Avis: Bocquet et Gefe nous offre une bande dessinée plutôt intéressante.
J'ai tout d'abord apprécié le dessin d'Andréas Gefe, très stylisé et dont le côté sombre (renforcé par la mise en couleur) colle parfaitement à cette histoire pessimiste.
Le scénario de José-Luis Bocquet est en revanche moins convaincant. Le début de l'intrigue est pourtant très intéressant, mais certains points ne sont pas assez développés. C'est hélas souvent ce qu'on peut reprocher aux one-shots. L'intrigue est traitée vraiment trop rapidement pour nous permettre de nous attacher à ces deux personnages. C'est vraiment dommage, car il y a de très bonnes idées dans cette bd, comme le fait que les relations des deux personnages avec les gens qui les entourent s'inversent complètement une fois qu'ils sont à Paris (en raison de la couleur de leur peau). "Frère de lait" aurait vraiment gagné à avoir une histoire d'avantage étoffée, en abordant par exemple un peu plus leur vie à la campagne...dommage. Ca reste une bd à découvrir.
La peau de l'ours
Après son passage très mouvementé dans la banlieue (cf "Béton armé"), Jean Christophe décide de partir s'oxygéner un peu avec Anne, sa compagne. Et quel meilleur endroit que la montagne pour ressourcer un peu ?? Les voilà donc partis dans la vallée d'Aspet où ils doivent séjourner chez Eric Pétrin, un militant écolo que connais bien Anne.

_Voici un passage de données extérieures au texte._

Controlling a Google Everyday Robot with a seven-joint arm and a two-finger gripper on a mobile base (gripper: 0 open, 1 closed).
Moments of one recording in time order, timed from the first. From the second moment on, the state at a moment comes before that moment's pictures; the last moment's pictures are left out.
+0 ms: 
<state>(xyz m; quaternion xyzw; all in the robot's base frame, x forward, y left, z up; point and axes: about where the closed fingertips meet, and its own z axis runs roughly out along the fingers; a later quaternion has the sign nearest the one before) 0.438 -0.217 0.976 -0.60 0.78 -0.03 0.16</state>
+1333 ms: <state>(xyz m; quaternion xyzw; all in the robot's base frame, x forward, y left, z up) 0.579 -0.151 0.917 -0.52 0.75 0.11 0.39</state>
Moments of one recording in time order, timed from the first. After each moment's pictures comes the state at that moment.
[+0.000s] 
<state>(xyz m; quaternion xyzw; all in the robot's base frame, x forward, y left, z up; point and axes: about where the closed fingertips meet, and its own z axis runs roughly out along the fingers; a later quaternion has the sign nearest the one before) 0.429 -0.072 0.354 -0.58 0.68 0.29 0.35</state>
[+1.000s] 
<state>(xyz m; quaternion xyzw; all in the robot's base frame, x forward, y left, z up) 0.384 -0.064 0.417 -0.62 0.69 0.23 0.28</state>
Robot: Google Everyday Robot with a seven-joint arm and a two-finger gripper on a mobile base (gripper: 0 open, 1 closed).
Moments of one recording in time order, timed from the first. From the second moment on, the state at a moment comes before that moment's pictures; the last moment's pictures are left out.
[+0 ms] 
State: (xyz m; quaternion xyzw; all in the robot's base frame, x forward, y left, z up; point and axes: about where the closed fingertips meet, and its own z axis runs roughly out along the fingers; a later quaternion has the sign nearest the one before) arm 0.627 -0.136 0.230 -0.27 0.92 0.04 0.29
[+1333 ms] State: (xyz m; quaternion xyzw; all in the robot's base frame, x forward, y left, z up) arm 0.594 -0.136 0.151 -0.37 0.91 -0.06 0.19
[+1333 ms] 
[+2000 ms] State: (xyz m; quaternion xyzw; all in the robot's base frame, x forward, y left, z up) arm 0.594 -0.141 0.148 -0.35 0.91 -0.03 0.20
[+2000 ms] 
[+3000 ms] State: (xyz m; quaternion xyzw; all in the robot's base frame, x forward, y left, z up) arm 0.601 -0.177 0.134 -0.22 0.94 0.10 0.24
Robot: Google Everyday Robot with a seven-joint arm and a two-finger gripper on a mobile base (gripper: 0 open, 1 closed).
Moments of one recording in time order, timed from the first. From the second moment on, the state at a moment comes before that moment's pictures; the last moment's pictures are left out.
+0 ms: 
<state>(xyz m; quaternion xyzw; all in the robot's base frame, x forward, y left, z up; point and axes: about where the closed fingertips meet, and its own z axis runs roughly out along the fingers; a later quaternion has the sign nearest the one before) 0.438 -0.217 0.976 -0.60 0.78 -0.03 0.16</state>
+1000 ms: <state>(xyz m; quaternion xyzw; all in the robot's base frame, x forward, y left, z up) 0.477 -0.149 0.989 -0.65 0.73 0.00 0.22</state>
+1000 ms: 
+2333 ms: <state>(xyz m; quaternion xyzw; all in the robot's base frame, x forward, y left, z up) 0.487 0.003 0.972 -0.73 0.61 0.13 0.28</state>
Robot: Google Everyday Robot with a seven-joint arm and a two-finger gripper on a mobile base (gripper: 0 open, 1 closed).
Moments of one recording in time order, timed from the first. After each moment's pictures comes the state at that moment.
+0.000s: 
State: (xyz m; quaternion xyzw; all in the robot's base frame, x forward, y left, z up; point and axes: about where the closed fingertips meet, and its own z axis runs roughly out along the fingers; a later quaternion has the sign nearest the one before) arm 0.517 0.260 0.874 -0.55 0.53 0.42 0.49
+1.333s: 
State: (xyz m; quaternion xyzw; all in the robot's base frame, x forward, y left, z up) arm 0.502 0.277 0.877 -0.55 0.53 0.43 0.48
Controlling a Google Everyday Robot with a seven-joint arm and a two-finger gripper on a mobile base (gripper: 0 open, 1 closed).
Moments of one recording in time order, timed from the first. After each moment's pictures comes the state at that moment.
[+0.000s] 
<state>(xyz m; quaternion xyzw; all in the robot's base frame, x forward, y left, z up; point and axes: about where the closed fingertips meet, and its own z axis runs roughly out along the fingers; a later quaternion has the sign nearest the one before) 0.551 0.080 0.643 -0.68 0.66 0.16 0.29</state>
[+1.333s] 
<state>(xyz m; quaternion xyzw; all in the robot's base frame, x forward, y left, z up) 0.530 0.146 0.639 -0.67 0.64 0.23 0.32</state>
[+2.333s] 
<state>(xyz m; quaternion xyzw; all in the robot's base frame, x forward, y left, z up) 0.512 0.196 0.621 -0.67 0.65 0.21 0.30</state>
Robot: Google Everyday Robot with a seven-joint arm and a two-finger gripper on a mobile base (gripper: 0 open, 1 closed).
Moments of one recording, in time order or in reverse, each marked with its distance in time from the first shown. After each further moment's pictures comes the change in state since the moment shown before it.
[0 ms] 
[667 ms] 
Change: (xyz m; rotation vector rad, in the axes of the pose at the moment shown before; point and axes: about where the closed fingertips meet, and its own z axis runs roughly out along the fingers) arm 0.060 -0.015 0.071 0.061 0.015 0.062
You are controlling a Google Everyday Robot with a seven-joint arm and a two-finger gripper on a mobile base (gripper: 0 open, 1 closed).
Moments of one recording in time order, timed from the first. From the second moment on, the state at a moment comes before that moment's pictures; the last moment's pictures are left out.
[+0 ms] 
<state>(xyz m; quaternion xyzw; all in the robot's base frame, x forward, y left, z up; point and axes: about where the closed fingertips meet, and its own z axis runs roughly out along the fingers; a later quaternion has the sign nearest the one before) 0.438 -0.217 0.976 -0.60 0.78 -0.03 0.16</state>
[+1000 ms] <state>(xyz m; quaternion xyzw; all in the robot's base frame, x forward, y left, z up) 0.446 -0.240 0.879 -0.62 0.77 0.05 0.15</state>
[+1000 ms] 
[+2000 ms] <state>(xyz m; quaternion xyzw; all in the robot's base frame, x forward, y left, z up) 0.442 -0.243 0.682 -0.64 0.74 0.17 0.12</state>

Dès leur arrivée, ils comprennent que la situation est très tendue dans la vallée. Les écologistes sont en conflits avec les chasseurs et les éleveurs de moutons. En effet, ces derniers sont favorables à l'ouverture d'un tunnel qui devrait redynamiser l'économie de la région, ce que conteste les écologistes qui pensent que cela aurait des conséquences terribles sur l'environnement et sur la qualité de vie dans la vallée d'Aspet...pas sûr que la vie montagnarde soit beaucoup plus calme que la vie dans la banlieue...

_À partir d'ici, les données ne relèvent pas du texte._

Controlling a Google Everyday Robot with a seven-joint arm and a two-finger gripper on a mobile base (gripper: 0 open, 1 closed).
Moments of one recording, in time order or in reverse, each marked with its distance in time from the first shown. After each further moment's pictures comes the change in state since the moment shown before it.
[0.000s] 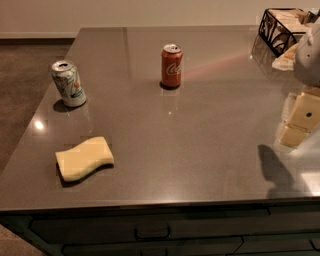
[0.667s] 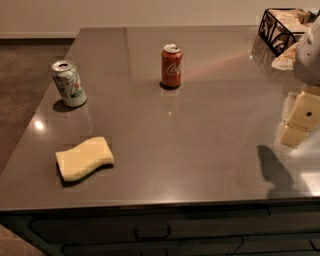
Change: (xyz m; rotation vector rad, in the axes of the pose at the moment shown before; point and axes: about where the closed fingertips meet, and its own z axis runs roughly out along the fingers) arm -0.002 0.000 -0.001 -0.006 -0.004 -0.001
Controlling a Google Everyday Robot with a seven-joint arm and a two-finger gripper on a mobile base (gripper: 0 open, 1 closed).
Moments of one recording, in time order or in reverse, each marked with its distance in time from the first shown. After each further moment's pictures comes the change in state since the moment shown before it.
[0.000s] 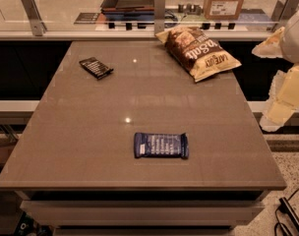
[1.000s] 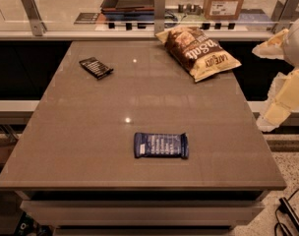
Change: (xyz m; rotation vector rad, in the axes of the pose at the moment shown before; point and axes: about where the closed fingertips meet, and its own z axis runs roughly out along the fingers) arm -0.003 -0.004 0.006 0.026 -0.087 0.009
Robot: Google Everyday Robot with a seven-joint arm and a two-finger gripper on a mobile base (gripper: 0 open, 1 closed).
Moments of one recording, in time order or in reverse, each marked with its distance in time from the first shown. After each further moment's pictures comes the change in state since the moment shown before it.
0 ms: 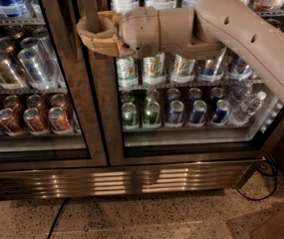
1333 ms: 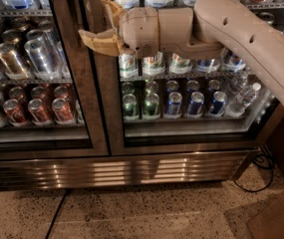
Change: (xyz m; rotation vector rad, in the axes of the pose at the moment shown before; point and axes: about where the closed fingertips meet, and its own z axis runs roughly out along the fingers) arm 0.002 -0.003 0.002 0.005 -0.003 -0.004
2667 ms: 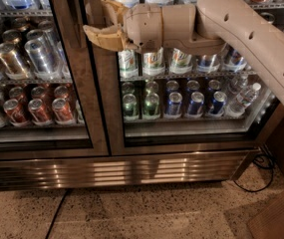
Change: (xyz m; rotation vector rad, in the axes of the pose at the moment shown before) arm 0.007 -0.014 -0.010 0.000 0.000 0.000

Avis: Chauzy n'a pas son pareil pour aborder des thèmes sensibles et parfois même dramatiques sur un ton pourtant très humoristique. Dans le tome précédent, il abordait les difficultés de la banlieue, dans celui-ci, il nous parle de lutte pour la défense de l'environnement, de magouilles politiques, d'intérêts économiques, de l'isolement de certains villages...c'est plutôt marrant et assez bien vu. Le dessin et la mise en couleur sont une fois encore une réussite. Chauzy a un style immédiatement identifiable et son trait humoristique est parfait pour nous conter les aventures rocambolesques et mouvementées de ce pauvre Jean-Christophe qui est décidément toujours là où il ne faut pas. Une bd très sympa.